• **EXERCISE DETAILS**:
Select from the records below every line that has the word "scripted" in it.

Data records:

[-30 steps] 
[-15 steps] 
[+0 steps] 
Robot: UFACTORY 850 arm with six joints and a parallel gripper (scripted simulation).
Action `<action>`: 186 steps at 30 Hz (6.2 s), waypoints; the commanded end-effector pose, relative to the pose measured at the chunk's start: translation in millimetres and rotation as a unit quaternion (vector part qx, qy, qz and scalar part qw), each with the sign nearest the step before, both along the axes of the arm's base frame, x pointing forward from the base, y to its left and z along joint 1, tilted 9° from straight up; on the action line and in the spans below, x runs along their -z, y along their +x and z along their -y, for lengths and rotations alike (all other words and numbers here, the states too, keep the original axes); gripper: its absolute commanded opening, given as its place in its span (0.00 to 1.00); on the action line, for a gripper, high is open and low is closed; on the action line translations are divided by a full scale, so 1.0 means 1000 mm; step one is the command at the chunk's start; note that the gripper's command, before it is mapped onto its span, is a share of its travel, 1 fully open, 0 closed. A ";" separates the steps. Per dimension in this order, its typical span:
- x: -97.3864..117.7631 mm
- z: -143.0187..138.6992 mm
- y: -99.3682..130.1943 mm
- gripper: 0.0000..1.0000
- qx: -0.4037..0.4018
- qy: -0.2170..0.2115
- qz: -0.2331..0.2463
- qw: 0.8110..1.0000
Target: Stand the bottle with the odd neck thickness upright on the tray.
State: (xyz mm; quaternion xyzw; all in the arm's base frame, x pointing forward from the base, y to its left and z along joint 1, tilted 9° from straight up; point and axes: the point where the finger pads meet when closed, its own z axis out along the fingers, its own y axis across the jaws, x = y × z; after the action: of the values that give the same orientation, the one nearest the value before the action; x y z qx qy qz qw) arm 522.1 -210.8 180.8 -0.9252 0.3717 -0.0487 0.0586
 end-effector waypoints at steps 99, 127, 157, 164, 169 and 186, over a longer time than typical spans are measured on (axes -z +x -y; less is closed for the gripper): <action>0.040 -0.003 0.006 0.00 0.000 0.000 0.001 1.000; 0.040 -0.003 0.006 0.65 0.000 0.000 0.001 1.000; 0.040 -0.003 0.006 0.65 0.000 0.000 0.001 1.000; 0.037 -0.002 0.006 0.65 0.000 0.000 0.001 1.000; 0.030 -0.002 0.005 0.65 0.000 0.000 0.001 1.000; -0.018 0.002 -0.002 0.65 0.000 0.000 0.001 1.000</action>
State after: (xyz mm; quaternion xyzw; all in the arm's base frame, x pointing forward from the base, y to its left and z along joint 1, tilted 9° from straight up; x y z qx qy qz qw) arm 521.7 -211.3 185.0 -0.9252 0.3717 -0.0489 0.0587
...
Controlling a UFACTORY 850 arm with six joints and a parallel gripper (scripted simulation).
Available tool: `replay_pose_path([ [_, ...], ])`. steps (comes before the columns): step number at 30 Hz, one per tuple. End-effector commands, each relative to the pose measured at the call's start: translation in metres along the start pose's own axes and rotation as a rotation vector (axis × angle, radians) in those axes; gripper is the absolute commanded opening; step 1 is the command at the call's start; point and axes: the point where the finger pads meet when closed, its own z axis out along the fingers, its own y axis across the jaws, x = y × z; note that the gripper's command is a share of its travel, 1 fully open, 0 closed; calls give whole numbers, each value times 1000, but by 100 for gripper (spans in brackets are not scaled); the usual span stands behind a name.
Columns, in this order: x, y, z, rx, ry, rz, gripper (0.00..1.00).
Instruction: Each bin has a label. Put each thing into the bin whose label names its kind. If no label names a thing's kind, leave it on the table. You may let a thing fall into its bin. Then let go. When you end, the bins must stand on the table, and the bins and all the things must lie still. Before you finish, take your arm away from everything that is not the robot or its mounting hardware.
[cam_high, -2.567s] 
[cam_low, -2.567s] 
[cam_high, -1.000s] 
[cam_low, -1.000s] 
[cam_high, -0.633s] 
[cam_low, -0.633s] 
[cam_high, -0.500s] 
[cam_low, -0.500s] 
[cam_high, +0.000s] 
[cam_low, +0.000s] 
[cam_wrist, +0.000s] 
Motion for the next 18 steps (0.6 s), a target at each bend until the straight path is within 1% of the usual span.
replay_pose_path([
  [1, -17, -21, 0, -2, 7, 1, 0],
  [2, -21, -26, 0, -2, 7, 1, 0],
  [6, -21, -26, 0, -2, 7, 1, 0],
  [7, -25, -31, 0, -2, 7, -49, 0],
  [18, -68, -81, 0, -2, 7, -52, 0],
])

• **WRITTEN REPLY**:
Robot: UFACTORY 850 arm with six joints and a parallel gripper (scripted simulation).
Controlling a UFACTORY 850 arm with six joints and a parallel gripper (scripted simulation).

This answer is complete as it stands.